Aim of the task: In the listing beneath this line, copy exactly the lines starting with the one containing "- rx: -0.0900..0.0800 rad" and going on through the one containing "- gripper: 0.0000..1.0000".

** Data under study follows **

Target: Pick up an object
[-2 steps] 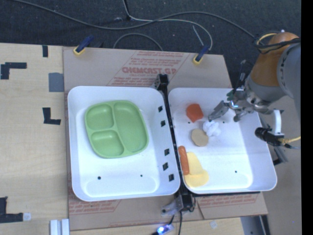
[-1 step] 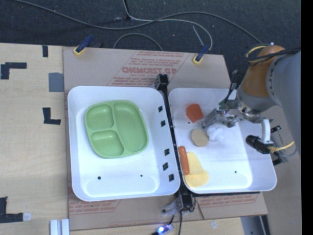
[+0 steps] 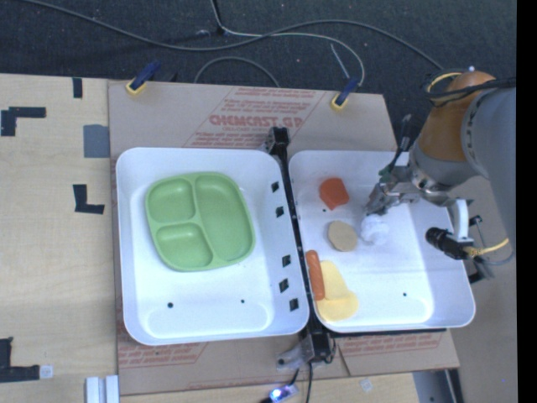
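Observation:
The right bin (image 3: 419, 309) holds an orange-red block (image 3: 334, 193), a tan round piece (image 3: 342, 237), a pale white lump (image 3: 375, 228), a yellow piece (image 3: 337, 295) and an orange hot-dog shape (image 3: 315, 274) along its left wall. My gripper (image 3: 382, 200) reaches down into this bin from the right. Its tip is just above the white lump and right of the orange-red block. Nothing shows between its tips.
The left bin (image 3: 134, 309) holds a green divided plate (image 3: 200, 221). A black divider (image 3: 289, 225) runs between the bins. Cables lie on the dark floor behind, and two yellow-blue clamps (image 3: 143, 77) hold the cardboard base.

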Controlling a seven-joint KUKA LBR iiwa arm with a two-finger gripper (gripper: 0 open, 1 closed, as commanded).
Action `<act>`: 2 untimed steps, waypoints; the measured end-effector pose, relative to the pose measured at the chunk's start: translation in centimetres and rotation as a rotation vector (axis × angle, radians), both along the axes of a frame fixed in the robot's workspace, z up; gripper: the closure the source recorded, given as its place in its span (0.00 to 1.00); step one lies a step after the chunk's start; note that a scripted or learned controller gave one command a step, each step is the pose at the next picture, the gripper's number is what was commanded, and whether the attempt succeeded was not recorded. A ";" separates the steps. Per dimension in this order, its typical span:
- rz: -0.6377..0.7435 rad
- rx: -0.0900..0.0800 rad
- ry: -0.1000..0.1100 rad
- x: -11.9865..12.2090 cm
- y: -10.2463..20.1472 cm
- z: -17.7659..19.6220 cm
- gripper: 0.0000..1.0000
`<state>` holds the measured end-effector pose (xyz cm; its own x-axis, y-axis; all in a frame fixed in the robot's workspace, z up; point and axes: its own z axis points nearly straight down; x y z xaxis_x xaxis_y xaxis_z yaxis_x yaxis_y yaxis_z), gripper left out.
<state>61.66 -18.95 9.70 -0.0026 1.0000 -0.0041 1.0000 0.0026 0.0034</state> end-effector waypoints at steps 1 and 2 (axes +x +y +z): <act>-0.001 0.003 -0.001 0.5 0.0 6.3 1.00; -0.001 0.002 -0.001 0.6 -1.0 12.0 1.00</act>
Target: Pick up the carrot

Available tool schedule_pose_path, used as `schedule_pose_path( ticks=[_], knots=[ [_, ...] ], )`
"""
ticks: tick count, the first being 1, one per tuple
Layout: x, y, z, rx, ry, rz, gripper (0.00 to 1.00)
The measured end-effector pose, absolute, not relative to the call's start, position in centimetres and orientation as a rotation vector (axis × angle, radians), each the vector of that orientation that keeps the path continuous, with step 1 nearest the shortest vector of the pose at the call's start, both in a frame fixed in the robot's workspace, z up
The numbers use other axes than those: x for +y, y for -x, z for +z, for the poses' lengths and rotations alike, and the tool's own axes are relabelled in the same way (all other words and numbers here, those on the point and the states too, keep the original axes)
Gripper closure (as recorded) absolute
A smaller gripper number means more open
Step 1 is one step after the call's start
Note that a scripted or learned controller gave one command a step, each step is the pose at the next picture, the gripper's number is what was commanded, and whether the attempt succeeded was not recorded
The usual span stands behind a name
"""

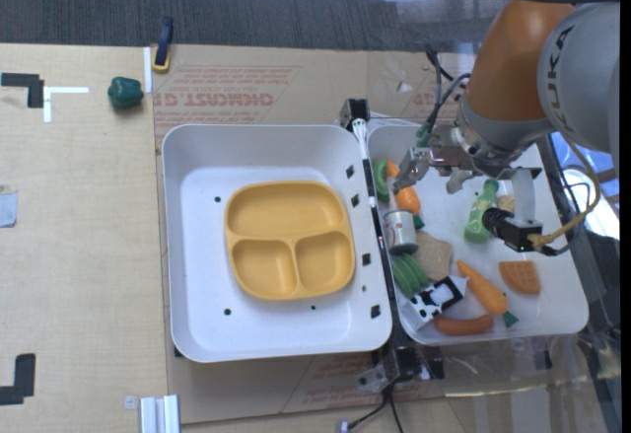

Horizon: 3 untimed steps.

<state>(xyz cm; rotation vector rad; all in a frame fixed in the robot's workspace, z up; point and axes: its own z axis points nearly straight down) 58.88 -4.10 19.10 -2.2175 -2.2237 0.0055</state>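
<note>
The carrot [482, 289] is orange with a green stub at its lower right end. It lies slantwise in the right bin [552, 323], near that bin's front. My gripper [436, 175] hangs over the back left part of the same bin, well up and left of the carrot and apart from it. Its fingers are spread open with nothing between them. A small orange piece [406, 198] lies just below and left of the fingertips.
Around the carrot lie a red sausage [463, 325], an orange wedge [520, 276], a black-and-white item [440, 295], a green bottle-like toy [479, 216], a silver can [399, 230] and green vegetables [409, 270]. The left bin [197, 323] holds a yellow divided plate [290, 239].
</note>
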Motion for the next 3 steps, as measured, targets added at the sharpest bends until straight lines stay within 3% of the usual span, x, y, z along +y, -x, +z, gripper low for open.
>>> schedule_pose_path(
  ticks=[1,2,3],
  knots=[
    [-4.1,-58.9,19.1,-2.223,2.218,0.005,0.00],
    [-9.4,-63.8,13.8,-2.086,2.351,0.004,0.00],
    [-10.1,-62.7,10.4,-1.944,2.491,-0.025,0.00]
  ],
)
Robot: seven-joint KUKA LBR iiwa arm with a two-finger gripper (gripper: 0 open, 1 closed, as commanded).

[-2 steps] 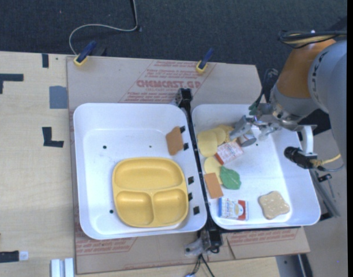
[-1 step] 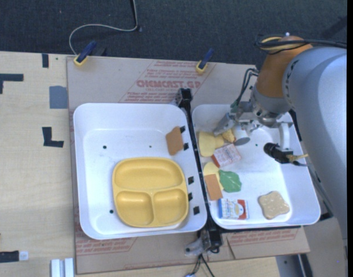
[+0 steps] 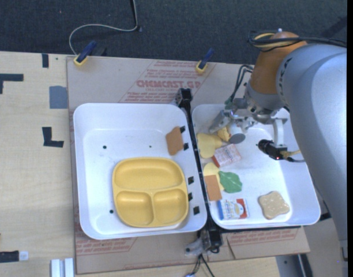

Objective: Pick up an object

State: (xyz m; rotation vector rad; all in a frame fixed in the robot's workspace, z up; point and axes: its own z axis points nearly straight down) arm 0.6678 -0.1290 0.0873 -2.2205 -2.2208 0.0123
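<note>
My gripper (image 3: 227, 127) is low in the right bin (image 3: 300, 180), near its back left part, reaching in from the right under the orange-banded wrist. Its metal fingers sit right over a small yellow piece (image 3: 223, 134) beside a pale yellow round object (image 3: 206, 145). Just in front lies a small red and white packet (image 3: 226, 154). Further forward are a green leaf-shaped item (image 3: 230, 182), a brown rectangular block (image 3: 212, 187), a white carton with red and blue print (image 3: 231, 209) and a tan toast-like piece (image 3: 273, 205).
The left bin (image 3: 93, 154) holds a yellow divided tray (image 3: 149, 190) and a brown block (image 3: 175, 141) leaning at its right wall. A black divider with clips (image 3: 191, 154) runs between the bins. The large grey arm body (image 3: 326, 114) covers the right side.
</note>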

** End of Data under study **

Finished task:
- rx: -0.0900..0.0800 rad
- ry: -0.1000..0.1100 rad
- x: -11.9865..12.2090 cm
- y: -10.2463..20.1472 cm
- z: -17.7659..19.6220 cm
- gripper: 0.0000..1.0000

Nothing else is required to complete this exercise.